§ **WHAT IS BEING ASKED**
Word for word, retype every entry in the listing.

§ **DATA TO EXAMINE**
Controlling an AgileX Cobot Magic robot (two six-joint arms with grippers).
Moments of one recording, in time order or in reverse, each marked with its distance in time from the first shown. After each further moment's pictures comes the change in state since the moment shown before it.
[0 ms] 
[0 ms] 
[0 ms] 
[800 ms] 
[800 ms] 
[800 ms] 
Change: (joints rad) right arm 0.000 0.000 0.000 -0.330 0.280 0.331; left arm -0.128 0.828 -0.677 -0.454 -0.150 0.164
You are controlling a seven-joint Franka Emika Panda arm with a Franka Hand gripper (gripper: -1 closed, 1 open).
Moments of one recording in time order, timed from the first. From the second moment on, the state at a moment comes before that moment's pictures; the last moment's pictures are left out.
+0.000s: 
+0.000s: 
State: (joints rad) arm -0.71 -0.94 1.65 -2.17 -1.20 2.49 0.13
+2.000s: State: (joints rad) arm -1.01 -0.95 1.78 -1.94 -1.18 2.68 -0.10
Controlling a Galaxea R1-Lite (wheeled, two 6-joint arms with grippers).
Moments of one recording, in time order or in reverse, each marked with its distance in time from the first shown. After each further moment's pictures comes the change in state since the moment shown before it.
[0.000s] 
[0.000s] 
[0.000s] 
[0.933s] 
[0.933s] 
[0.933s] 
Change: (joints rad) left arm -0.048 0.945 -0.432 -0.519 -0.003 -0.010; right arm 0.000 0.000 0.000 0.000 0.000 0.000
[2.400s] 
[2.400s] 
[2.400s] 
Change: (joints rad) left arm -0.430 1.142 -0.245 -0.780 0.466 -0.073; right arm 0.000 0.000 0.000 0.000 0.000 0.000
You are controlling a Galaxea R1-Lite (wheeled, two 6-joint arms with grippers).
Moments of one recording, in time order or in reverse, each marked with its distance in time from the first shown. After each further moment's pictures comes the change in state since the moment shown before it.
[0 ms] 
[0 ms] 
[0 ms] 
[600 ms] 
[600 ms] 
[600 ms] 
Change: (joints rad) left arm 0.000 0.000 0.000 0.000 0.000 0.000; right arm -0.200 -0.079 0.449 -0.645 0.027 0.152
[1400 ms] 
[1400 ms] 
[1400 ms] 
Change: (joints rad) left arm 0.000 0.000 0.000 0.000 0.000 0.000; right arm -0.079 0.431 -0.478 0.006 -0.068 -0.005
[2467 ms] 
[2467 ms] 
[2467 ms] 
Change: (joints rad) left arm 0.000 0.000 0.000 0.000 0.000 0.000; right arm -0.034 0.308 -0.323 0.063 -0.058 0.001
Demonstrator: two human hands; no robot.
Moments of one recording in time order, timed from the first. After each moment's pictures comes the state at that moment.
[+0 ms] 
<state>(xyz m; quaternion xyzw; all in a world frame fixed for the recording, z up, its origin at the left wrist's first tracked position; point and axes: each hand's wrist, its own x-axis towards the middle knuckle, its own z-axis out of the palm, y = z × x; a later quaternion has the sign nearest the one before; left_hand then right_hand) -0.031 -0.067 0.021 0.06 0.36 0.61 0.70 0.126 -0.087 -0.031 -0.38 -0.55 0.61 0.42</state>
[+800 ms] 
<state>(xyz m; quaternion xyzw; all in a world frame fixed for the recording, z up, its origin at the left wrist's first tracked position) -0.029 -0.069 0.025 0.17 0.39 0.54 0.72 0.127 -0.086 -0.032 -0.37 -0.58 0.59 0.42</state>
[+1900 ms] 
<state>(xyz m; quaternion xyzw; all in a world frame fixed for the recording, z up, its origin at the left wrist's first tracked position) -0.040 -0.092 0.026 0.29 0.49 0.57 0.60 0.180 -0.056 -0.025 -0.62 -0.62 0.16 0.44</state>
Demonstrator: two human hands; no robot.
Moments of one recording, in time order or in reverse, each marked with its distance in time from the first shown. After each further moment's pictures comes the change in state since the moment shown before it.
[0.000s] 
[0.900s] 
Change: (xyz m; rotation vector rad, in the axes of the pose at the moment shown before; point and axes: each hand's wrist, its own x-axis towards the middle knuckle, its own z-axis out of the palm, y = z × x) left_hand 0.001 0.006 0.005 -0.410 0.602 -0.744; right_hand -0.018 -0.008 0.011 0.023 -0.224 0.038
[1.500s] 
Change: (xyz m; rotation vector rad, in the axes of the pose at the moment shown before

§ **ANSWER SPACE**
Controlling an AgileX Cobot Magic robot (two six-joint arms with grippers).
Moments of one recording, in time order or in reverse, each marked with its distance in time from the first shown. After each further moment's pictures comes the change in state since the moment shown before it.
[0 ms] 
[0 ms] 
[0 ms] 
[800 ms] 
[800 ms] 
[800 ms] 
Change: (joints rad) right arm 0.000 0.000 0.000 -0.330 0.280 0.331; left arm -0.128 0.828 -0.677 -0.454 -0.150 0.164
You are controlling a seven-joint Franka Emika Panda arm with a Franka Hand gripper (gripper: -1 closed, 1 open).
Moments of one recording in time order, timed from the first. From the second moment on, the state at a moment comes before that moment's pictures; the last moment's pictures are left out.
+0.000s: 
+0.000s: 
State: (joints rad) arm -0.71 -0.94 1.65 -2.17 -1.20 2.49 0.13
+2.000s: State: (joints rad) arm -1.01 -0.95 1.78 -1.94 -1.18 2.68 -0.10
Controlling a Galaxea R1-Lite (wheeled, two 6-joint arms with grippers).
Moments of one recording, in time order or in reverse, each marked with its distance in time from the first shown. After each further moment's pictures comes the change in state since the moment shown before it.
[0.000s] 
[0.000s] 
[0.000s] 
[0.933s] 
[0.933s] 
[0.933s] 
Change: (joints rad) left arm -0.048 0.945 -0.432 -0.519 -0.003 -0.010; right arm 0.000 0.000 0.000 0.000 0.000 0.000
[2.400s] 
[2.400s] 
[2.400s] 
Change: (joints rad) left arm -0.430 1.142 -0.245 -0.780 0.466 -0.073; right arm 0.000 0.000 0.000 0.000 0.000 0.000
You are controlling a Galaxea R1-Lite (wheeled, two 6-joint arms with grippers).
Moments of one recording, in time order or in reverse, each marked with its distance in time from the first shown. After each further moment's pictures comes the change in state since the moment shown before it.
[0 ms] 
[0 ms] 
[0 ms] 
[600 ms] 
[600 ms] 
[600 ms] 
Change: (joints rad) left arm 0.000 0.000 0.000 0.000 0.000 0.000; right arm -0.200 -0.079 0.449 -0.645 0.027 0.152
[1400 ms] 
[1400 ms] 
[1400 ms] 
Change: (joints rad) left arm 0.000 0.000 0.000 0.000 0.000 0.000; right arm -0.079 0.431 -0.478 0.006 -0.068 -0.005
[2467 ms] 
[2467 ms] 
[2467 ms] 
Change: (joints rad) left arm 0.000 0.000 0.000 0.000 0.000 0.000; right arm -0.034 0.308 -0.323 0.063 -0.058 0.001
Demonstrator: two human hands; no robot.
Moments of one recording in time order, timed from the first. After each moment's pictures comes the state at that moment.
[+0 ms] 
<state>(xyz m; quaternion xyzw; all in a world frame fixed for the recording, z up, its origin at the left wrist's first tracked position; point and axes: each hand's wrist, its own x-axis towards the middle knuckle, its own z-axis out of the palm, y = z × x; a later quaternion has the sign nearest the one before; left_hand then right_hand) -0.031 -0.067 0.021 0.06 0.36 0.61 0.70 0.126 -0.087 -0.031 -0.38 -0.55 0.61 0.42</state>
[+800 ms] 
<state>(xyz m; quaternion xyzw; all in a world frame fixed for the recording, z up, its origin at the left wrist's first tracked position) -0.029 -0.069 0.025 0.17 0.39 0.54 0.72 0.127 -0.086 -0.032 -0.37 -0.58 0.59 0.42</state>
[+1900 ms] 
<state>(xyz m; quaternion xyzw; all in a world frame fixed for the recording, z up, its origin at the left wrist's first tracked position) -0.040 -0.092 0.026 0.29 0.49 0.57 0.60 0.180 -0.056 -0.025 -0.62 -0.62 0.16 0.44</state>
Demonstrator: two human hands; no robot.
Moments of one recording, in time order or in reverse, each marked with its distance in time from the first shown. After each further moment's pictures comes the change in state since the moment shown before it.
[0.000s] 
[0.900s] 
Change: (xyz m; rotation vector rad, in the axes of the pose at the moment shown before; point and axes: each hand's wrist, its own x-axis towards the middle knuckle, its own z-axis out of the palm, y = z × x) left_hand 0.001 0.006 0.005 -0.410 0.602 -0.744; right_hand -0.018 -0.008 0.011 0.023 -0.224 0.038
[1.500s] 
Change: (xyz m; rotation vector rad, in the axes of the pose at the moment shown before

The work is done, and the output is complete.